Redefine what “good” looks like. If your evaluation system still rewards volume of code shipped as the primary signal of engineering contribution, you are structurally punishing the engineers whose value is now judgment, review quality, and architectural stewardship. Update the rubric. Make the invisible work visible. I keep returning to this across several pieces because it matters structurally: if you changed the job but didn’t change the evaluation, you’re measuring the old job and wondering why people feel lost.
Invest in the non-adopters as aggressively as you invested in the tool. Pair them with adopters. Give them dedicated time to build fluency. Treat the learning curve as a staffing cost, not an individual performance issue. If someone needs three weeks of reduced output to become proficient with AI tooling, that’s a capital investment, not a performance gap. Budget it accordingly.
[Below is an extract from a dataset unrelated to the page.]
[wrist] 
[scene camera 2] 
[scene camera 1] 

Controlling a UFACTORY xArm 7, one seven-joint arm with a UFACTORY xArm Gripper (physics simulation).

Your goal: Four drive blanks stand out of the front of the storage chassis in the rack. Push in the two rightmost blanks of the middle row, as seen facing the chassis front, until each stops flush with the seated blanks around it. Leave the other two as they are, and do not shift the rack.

Protect the expertise that AI can’t replace. The four-year engineer who knows why the system was built the way it was, who can spot the architectural decision that will cause problems in 18 months, who understands the failure modes that aren’t in any documentation, that person’s value just increased, not decreased. But only if your organization can see it. Make that expertise a formal part of the evaluation framework: institutional knowledge, risk identification, system stewardship. If you can name it, you can reward it. If you can’t, you’ll lose it.
Signals
You’ll know the fracture is healing when code reviews become conversations again instead of rubber stamps. When the non-adopters start experimenting with AI tools without feeling like they’re admitting defeat. When the adopters start seeking out the deep-context engineers for review because they recognize what the AI misses. When nobody on the team feels like they’re on the wrong side of a line that was never supposed to exist.
The Shadow Dev Problem isn’t a tooling problem. It’s what happens when a technology changes the nature of work faster than the organization changes its definition of value. The tool arrived. The identity disruption followed. The team fractured along a line that nobody drew and nobody is managing. The engineers on both sides of that line are doing the best they can with no playbook and no acknowledgment that the job just changed underneath them.
Your team didn’t split because someone made a bad decision. It split because no one made a decision at all. The gap is growing every day you don’t name it.